[EXERCISE DESCRIPTION] Identify every line in the records below that contains the word "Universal", and copy each of those lines.

Records from a dataset:
--

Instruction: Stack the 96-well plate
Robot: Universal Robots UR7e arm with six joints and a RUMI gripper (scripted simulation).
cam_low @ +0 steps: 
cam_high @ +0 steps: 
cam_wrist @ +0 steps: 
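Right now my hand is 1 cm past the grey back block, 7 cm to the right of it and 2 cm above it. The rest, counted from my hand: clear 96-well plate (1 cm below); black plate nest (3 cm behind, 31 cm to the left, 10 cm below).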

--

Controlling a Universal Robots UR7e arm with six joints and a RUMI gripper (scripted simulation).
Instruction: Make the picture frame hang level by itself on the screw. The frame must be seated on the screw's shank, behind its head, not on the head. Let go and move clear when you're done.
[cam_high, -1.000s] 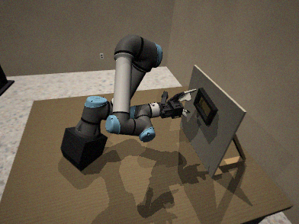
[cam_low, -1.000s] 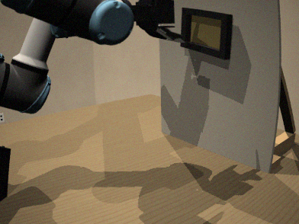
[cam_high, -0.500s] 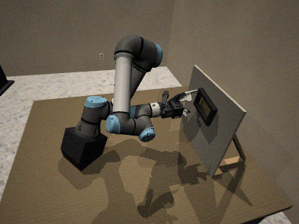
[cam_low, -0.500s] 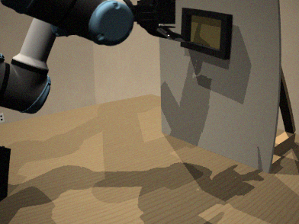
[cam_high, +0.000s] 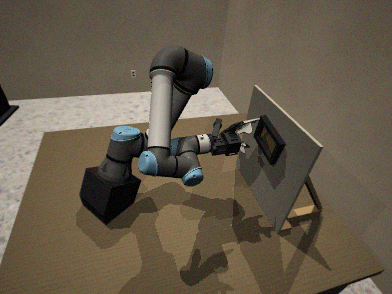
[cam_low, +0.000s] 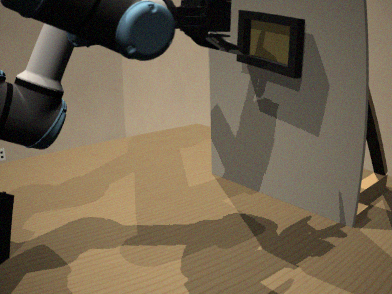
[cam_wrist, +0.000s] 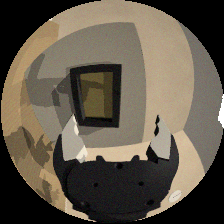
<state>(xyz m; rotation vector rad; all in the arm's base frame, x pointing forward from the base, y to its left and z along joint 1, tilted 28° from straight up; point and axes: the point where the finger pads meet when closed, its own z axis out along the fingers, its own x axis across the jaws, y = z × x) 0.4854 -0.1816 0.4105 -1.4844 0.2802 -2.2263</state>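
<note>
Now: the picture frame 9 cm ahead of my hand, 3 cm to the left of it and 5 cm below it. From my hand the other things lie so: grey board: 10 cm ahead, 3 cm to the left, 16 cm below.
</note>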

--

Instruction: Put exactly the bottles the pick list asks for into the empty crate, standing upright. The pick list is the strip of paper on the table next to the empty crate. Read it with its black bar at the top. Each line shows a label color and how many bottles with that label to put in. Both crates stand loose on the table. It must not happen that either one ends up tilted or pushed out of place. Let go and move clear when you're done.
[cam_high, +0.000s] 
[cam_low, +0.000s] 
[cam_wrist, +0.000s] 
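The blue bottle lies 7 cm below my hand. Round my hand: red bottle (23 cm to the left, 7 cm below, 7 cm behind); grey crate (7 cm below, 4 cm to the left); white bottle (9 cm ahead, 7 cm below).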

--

[SOLUTION]
Robot: Universal Robots UR7e arm with six joints and a RUMI gripper (scripted simulation).
Controlling a Universal Robots UR7e arm with six joints and a RUMI gripper (scripted simulation).

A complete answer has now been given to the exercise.